* **Dataset items**:

= Beginning of Section =

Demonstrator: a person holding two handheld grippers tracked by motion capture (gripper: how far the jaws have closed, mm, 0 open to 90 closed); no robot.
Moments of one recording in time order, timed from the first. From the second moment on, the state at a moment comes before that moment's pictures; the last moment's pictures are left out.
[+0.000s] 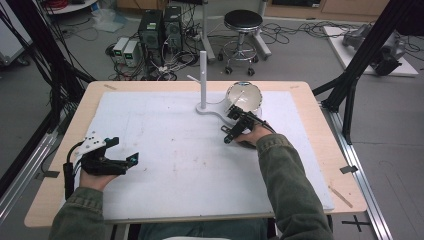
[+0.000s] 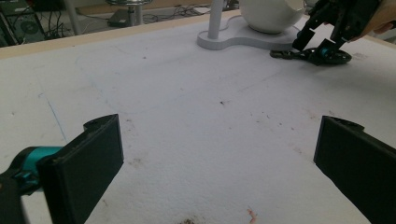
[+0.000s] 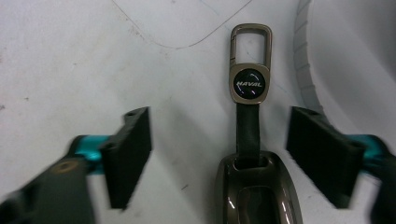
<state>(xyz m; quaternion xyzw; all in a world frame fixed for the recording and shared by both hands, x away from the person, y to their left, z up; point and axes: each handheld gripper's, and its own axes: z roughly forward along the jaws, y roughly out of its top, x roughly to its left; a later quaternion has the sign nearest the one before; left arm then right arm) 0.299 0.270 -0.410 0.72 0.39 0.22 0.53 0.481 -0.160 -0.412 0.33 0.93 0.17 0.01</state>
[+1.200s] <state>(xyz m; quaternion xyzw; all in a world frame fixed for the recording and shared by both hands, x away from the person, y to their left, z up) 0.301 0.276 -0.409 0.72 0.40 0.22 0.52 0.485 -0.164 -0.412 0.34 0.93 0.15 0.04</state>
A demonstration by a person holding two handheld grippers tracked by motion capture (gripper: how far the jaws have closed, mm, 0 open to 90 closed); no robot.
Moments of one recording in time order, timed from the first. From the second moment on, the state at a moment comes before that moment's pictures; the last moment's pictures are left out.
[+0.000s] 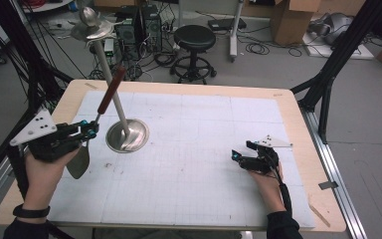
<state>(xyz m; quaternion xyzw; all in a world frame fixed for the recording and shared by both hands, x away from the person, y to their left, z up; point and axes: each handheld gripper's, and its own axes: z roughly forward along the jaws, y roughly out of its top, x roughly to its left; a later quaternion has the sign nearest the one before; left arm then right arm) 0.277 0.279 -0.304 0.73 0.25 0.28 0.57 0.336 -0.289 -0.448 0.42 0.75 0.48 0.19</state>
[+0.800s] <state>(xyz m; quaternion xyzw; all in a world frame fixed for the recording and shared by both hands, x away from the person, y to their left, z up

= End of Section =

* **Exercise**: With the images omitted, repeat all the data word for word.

* **Written response**:
Demonstrator: a person holding two handheld grippers tracked by motion capture (gripper: how far the jaws have closed, mm, 0 open to 90 closed); no robot.
Moments of one recording in time order, timed from the first. From the second moment on, the state at a moment comes before that moment's pictures; the last moment's pictures are left out.
[+0.000s] 
[+0.000s] 
[+0.000s] 
<state>(xyz m; quaternion xyzw; all in a world frame fixed for the recording and shared by both hands, x away from the person, y to their left, z up; point and axes: each handheld gripper's, and its own axes: z roughly forward along the jaws, y roughly out of its top, x roughly to its left; a later quaternion has the sign nearest the one before; left arm then right arm) 0.299 0.270 -0.410 0.72 0.39 0.22 0.53 0.481 -0.160 -0.412 0.33 0.93 0.17 0.01</state>
[+1.200s] <state>(xyz m; quaternion xyzw; all in a world frame fixed for the recording and shared by both hands, x away from the person, y to their left, z up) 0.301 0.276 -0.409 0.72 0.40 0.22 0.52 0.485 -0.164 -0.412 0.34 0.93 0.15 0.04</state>
A demonstration by a person holding two handheld grippers tracked by motion capture (gripper: how far the jaws have closed, mm, 0 open to 90 closed); no robot.
Moments of one recording in time order, timed from the first. From the second moment on, the state at a moment comes before that moment's pictures; the last moment's pictures are left out.
[+0.000s] 
<state>(xyz m; quaternion xyzw; all in a world frame fixed for the recording and shared by both hands, x away from the person, y to their left, z up; point and axes: each handheld gripper's, and its own axes: z roughly forward along the jaws, y roughly out of its top, x roughly to its left; a later quaternion has the sign nearest the one before; left arm then right arm) 0.277 0.279 -0.304 0.73 0.25 0.28 0.57 0.336 -0.289 -0.448 0.42 0.75 0.48 0.19</state>
[+0.800s] <state>(xyz m; quaternion xyzw; all in a world frame fixed for the recording and shared by both hands, x away from the person, y to their left, z up

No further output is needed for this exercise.